Residents also say that the playing of loud loyalist and rave music around the site is keeping them awake at night. One local man, who did not want to be identified, said people are frightened.

“People say ‘it’s only for the Eleventh’, but it’s not, the minute they start collecting for wood, that’s when things totally change.”

He said bricks and bottles are regularly launched over the peace wall forcing people to remain indoors and to park their cars away fron the target zone.

Children have been terrified. A mother-of-three explained that her children are unable to use the front door of their home in case they are attacked by loyalist missile throwers or verbally abused.

“My wee girl asked be the other day ‘what is a Fenian’,” she said. Some residents have reverted to 1980s style metal constructions to protect their families.

Stormont’s Deputy First Minister Michelle O’Neill said the situation with policing the bonfire should not have reached the courts.

“The PSNI should move in to remove the bonfire. Bonfires are not a celebration of culture and they should not be put into an interface area that heightens tensions and causes bother.”

She said: “It is very clear, I don’t think there is anywhere you would go in any civilised society would you see a situation where residents feel hemmed in or you would see a situation where people actually have cages on the back of their homes to protect their families and to protect their property.
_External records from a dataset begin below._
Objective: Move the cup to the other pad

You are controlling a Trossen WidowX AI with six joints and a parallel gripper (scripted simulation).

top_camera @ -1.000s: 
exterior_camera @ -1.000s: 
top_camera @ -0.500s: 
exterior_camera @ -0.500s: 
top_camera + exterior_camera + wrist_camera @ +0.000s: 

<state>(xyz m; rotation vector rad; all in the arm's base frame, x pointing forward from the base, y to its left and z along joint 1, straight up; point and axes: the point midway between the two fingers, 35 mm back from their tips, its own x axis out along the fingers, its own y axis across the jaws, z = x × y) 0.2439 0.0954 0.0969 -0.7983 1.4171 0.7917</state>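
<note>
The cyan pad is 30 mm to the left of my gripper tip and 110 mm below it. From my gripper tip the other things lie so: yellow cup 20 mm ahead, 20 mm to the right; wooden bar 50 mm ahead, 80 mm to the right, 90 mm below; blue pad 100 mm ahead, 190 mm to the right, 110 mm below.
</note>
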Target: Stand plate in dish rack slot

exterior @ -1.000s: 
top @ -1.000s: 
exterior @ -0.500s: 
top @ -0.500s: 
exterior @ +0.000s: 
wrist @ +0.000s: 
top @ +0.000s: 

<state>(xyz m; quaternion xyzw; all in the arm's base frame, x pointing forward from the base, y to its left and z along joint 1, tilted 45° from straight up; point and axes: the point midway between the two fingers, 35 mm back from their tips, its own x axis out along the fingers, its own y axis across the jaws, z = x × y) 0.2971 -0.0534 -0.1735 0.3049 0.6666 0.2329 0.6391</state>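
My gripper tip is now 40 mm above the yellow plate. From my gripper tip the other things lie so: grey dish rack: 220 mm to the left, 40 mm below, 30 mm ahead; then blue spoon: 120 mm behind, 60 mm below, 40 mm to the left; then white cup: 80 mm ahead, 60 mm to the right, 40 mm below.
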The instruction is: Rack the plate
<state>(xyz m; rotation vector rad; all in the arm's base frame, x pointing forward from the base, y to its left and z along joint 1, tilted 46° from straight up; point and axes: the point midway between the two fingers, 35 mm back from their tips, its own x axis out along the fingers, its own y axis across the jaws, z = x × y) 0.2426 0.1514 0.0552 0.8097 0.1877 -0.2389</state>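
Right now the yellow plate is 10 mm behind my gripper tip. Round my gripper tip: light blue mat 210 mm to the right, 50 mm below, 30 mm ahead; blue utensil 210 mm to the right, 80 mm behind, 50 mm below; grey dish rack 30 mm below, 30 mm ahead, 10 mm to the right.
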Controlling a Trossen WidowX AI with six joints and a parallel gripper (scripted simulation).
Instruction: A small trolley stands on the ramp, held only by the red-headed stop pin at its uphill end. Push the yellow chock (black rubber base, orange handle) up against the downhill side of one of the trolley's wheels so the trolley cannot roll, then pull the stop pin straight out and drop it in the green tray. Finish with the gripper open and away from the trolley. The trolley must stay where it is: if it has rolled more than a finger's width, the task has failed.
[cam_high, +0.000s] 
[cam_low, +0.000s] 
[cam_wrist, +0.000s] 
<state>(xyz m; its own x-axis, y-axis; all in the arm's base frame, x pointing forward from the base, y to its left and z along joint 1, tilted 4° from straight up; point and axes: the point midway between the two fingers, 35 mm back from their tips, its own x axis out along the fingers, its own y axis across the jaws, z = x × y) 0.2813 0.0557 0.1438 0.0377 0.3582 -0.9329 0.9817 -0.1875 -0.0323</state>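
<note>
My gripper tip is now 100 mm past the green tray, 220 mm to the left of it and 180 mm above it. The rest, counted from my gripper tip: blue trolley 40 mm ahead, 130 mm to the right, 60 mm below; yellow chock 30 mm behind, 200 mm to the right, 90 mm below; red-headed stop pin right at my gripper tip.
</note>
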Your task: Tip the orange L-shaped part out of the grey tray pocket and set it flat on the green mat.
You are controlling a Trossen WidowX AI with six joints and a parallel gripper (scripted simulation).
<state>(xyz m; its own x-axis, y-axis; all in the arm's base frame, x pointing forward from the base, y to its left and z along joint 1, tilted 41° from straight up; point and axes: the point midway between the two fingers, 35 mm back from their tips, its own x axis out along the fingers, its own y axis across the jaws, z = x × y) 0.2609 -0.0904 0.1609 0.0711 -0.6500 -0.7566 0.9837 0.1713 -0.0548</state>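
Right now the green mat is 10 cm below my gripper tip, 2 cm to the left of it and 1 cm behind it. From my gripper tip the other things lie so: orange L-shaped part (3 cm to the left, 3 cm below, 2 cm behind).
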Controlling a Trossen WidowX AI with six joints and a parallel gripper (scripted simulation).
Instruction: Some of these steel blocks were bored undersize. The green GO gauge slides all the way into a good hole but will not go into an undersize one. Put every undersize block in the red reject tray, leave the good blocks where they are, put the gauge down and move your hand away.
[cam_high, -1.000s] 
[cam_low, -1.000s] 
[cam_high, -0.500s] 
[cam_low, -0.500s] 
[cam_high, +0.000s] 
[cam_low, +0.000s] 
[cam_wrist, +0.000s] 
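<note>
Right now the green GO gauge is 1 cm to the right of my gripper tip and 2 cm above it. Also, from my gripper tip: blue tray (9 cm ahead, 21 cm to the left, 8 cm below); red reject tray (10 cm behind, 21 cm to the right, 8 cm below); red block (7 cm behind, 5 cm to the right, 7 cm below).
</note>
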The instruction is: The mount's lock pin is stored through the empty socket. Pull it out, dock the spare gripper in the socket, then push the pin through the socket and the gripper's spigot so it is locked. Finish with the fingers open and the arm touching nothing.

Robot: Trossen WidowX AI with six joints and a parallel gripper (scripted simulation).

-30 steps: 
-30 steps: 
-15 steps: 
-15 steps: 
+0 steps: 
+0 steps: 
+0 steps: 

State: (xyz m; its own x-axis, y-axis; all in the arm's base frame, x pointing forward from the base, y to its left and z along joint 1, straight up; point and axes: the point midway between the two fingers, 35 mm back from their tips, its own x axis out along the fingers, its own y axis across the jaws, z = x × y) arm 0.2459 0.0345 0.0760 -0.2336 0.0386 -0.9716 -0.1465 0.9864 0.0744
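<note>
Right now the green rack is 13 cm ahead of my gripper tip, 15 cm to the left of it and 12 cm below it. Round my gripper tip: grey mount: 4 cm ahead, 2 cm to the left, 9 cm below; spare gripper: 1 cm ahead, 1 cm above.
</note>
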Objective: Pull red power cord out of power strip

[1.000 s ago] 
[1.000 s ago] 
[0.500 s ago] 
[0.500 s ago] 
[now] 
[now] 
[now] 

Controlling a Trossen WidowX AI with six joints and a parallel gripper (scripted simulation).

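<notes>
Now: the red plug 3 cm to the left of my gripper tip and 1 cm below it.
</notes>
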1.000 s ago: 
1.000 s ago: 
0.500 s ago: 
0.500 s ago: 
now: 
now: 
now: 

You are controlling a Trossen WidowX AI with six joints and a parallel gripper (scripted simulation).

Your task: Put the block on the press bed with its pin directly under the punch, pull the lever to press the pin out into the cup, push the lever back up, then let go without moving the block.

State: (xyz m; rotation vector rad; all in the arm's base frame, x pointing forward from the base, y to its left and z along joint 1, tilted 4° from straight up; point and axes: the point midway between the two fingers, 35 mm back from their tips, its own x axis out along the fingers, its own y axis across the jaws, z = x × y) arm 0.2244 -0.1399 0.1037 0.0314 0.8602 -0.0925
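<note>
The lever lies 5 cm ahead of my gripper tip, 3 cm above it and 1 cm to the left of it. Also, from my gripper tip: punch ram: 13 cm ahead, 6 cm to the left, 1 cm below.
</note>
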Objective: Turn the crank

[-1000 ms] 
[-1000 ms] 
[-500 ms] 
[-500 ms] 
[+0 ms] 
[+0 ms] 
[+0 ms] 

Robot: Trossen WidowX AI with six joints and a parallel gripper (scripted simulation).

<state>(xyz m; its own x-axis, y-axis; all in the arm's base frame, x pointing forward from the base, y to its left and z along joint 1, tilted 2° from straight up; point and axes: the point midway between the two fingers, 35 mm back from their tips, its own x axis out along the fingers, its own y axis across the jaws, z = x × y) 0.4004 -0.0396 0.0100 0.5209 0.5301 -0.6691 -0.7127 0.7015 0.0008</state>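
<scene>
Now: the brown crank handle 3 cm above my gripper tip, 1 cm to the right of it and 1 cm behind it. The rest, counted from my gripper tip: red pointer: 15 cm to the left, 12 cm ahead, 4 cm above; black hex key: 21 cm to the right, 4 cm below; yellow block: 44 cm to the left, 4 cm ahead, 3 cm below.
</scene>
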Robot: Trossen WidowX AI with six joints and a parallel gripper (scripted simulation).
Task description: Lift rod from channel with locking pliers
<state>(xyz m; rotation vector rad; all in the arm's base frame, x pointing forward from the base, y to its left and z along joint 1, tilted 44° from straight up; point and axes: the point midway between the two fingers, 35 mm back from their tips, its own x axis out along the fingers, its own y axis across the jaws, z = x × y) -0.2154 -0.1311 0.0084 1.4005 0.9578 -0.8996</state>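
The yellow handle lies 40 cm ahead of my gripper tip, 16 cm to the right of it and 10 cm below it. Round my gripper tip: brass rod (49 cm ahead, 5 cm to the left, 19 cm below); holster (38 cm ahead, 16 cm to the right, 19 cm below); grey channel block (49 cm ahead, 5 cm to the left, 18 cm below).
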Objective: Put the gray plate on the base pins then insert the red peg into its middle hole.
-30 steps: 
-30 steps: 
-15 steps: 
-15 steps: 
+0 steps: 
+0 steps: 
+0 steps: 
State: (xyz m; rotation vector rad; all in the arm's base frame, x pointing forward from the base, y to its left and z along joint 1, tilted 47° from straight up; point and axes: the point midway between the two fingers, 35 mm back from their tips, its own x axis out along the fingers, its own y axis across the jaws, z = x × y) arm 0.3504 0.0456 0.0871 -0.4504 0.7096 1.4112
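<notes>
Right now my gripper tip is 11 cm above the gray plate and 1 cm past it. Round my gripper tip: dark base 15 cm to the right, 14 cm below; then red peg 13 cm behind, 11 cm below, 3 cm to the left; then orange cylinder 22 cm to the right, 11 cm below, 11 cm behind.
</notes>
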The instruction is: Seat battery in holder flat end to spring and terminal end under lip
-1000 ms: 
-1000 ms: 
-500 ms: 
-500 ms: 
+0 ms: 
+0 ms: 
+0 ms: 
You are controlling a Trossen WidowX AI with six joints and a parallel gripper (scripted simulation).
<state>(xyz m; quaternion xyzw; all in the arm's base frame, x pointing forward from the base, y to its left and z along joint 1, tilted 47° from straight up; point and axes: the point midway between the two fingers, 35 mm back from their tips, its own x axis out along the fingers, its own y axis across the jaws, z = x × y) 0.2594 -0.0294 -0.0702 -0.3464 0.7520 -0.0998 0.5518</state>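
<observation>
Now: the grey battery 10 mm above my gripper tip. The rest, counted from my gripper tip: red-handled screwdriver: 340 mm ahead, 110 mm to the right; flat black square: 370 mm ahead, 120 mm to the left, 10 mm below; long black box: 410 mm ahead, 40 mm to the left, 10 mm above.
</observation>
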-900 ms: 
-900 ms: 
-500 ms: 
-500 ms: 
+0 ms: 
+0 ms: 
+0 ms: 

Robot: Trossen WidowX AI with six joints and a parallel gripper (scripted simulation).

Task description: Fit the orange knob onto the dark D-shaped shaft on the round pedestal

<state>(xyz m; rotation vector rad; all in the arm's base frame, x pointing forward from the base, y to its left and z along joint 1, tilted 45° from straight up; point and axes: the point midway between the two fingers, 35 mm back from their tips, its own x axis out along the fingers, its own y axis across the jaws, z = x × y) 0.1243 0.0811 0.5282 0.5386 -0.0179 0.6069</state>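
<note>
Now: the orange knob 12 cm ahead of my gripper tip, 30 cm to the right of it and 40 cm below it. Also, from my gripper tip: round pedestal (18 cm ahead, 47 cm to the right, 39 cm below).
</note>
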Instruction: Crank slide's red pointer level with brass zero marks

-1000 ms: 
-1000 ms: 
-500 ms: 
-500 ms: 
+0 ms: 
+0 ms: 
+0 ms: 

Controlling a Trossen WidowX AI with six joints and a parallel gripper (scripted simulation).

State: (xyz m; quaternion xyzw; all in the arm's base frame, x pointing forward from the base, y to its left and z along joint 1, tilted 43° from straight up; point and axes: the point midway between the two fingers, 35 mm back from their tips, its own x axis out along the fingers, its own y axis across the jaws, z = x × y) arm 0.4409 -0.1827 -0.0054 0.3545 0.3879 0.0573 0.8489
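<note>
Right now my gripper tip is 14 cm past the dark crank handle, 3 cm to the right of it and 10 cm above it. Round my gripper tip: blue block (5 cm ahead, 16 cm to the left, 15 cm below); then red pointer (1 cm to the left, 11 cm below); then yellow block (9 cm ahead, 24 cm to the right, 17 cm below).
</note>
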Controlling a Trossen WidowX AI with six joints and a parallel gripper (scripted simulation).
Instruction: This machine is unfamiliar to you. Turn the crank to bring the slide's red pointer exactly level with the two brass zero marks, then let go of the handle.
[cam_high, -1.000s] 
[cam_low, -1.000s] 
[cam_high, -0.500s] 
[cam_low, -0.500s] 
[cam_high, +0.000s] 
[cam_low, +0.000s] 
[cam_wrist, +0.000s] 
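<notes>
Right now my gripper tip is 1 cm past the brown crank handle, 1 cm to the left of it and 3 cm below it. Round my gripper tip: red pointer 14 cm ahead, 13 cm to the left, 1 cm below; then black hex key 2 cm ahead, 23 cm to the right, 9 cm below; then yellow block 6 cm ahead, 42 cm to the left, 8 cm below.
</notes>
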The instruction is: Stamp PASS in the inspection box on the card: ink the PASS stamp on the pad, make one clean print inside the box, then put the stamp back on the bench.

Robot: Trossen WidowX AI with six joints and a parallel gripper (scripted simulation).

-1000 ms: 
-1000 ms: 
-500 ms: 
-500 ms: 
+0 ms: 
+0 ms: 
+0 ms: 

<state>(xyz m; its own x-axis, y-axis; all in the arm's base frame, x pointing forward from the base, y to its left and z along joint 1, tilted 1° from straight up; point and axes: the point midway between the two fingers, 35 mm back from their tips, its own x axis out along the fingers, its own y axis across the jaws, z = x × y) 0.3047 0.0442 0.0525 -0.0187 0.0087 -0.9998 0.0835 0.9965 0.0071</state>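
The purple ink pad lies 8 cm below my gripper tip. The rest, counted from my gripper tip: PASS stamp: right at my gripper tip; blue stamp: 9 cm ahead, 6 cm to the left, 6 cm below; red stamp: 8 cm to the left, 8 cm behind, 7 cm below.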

“I don’t think that is an acceptable situation and I don’t think it is tolerable.”

Ms O’Neill added: “I would encourage all those in political leadership to ensure that they do all they can to dial down the tension, that we encourage communities to work together.

“There is no space for bonfires to be on interface areas. So I think our priority in the coming days has to be around the protection of lives, people’s safety, the protection of people’s property, and it has to be about dialling down that tension.

“As one lady put it, she feels hemmed in and that has been her experience every year for as long as she’s lived here and I don’t think that’s acceptable, so more must be done and political leadership needs to kick in.”

Court proceedings were issued on behalf of a woman whose home in the New Lodge is just across the peace line from the bonfire location.

Barrister Sean Devine told the court: “What the police have decided is that one side of the community represents a greater threat than the other, therefore their wishes and demands are going to hold sway.”

He stressed the case was not just about getting the bonfire shifted and that the “substance of this case is to do with the inhumane way in which my client and her neighbours have had to live”.

The PSNI claimed they had intelligence that a riot was planned if the bonfire was removed which could cause injury to those present.

Neasa Murnaghan QC, representing two Stormont departments, argued that the PSNI were effectively supporting the loyalist tactic of using a “human shield” for their bonfire.

But the PSNI argument was enough for Justice Horner, who refused to make an interim order directing the force to support the removal of the bonfire, which he said would be “a greater risk of injustice”.